In mid-May, Cohen filed papers to convert the upper floors of 623 Fifth Avenue, built in 1988, to residences.

Conversions are tricky — many buildings, particularly ’80s-era offices, are too big, vacancy has to be high enough, and construction financing remains a challenge. But owners of aging offices have few options. Renovating is expensive, and lowering rents unappealing. 

Cohen already tried and failed on one conversion play. Last year, he defaulted on his ground lease at Tower 57 after he allegedly failed to pay $9 million in rent. He had asked his landlord to convert the building, which struggled with “substantial vacancy,” Cohen wrote in an email. But the land owner, William Wallace, refused. 

Cohen, in response, moved to surrender the building. The suit is ongoing.

Regardless of which recovery routes Cohen chooses, the complexity of the remedies will require his undivided attention.

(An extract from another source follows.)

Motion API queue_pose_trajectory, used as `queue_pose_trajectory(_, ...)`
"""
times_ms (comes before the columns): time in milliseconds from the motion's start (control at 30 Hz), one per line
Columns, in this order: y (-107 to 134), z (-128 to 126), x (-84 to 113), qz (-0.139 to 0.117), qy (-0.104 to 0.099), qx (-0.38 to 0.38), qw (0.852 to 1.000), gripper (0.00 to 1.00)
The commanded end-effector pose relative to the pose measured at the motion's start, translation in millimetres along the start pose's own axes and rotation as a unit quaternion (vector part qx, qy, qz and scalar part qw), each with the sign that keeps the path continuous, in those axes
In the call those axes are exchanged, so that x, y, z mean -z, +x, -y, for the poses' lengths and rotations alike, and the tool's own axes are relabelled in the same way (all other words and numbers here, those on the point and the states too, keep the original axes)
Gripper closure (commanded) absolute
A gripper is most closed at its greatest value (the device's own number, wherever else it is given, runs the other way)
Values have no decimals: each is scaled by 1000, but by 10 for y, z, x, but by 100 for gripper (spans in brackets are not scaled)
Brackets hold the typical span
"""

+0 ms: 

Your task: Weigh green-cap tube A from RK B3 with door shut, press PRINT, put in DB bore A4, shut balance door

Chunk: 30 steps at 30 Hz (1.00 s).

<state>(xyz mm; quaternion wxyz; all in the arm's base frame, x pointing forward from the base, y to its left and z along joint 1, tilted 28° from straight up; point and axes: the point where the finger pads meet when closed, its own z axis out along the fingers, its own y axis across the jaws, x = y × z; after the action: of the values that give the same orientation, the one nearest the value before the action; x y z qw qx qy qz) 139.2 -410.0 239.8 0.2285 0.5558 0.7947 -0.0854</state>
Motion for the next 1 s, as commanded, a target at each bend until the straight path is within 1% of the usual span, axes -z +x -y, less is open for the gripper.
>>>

In early May, a spokesperson for Cohen said the owner was unavailable to comment because he was again in Europe. Ship tracker MarineTraffic showed Cohen’s yacht, Seasense, moored in Genoa, Italy, alongside the yachts of billionaires Larry Page, co-founder of Google, and Ann Kroenke, Walmart heiress. Cherniak specified it was there for maintenance purposes.

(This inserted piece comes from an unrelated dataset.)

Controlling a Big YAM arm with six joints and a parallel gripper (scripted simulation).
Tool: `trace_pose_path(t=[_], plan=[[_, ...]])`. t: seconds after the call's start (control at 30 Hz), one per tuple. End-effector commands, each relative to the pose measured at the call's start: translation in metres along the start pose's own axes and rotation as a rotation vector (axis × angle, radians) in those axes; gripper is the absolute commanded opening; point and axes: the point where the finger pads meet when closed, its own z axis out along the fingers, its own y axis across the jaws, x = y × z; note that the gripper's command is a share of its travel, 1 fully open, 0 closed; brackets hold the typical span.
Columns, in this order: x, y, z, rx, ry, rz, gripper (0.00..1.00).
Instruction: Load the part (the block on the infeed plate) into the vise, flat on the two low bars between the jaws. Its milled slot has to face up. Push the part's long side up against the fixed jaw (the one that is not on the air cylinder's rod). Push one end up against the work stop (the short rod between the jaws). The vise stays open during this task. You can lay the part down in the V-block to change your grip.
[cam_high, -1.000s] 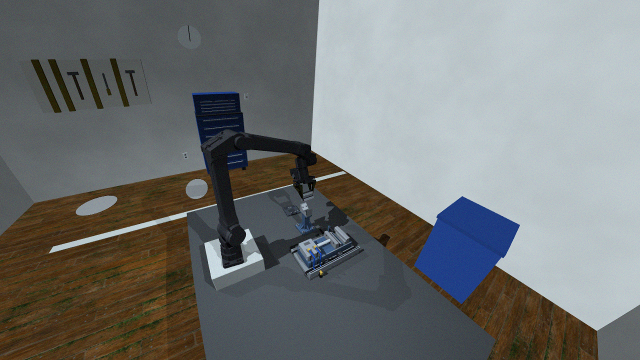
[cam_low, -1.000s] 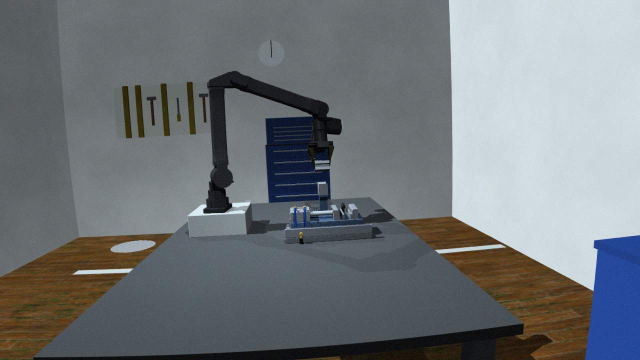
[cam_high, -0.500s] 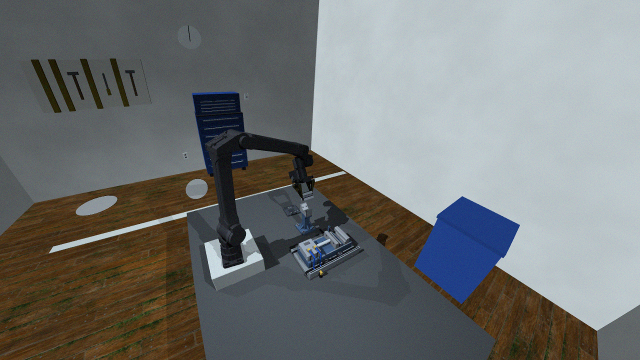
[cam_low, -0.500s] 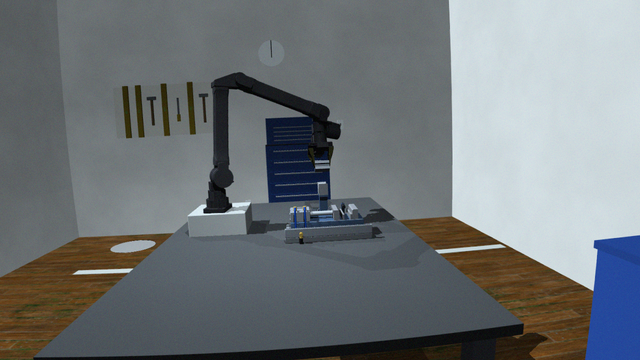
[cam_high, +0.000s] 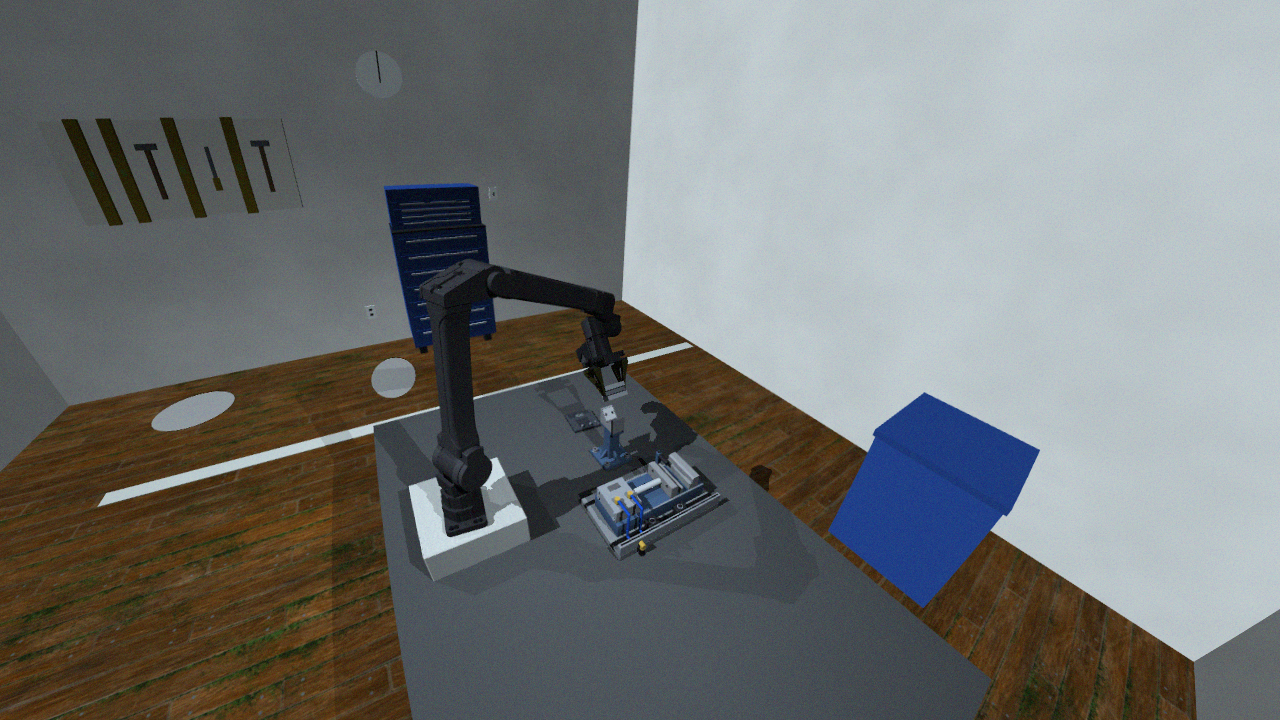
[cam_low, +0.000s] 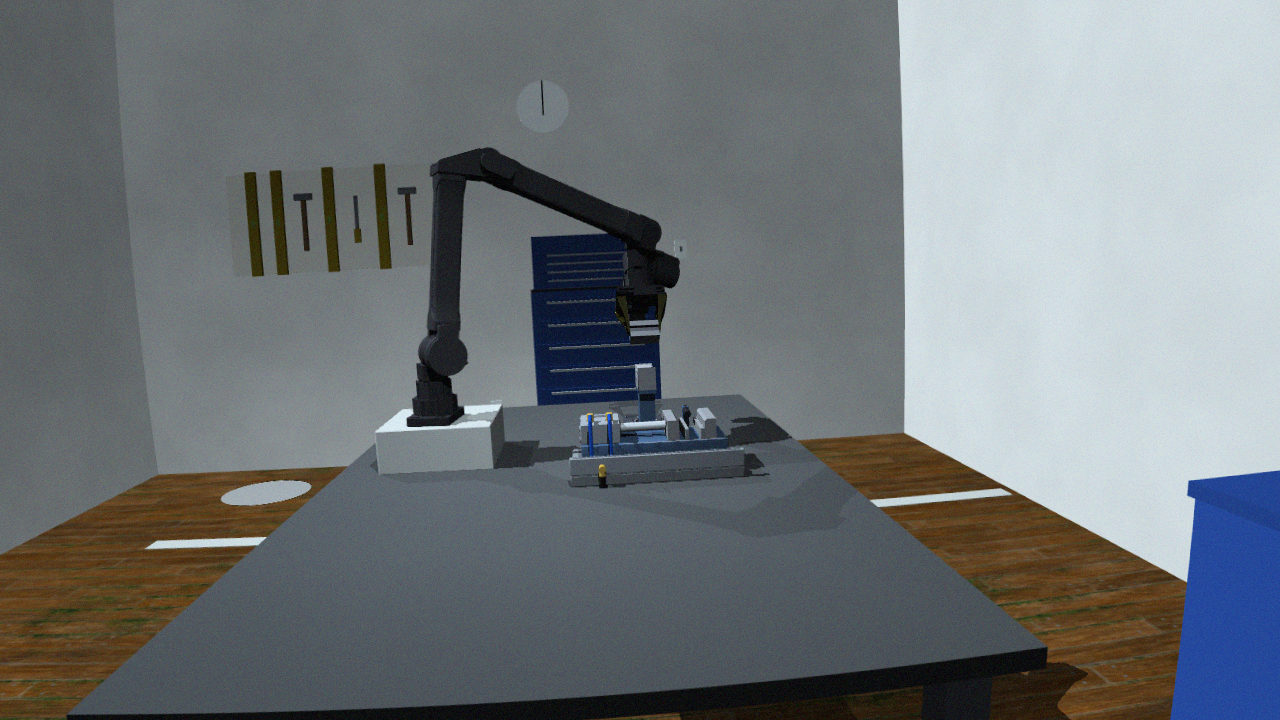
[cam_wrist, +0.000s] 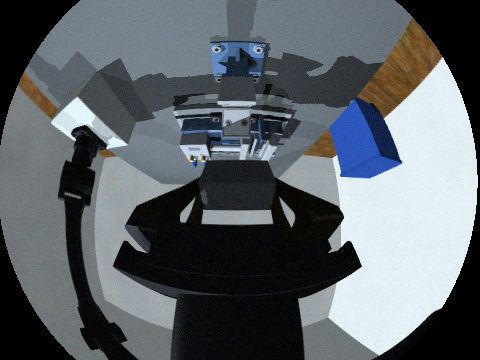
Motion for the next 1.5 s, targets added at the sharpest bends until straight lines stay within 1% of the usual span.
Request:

Despite Cherniak’s claims that the source of Cohen’s net worth is “irrelevant,” much of it is tied to his real estate holdings, according to Variety.

If Cohen fails to work things out with Fortress or shore up the loans in alleged default or distress, his wealth, and therefore status, could hang in the balance.

By Cohen’s estimation, Fortress’ actions have already caused a potential “$1 billion in damages across my entire building portfolio.”

Cherniak stressed that the firm does not intend to lose any assets.

“We are not concerned,” he said. “Perhaps the newspapers are more concerned.”

Regardless of how Cohen’s plight plays out, the saga suggests that the laissez-faire asset management of the old guard is no longer an option. Even the biggest players must make a choice: Focus or face the music.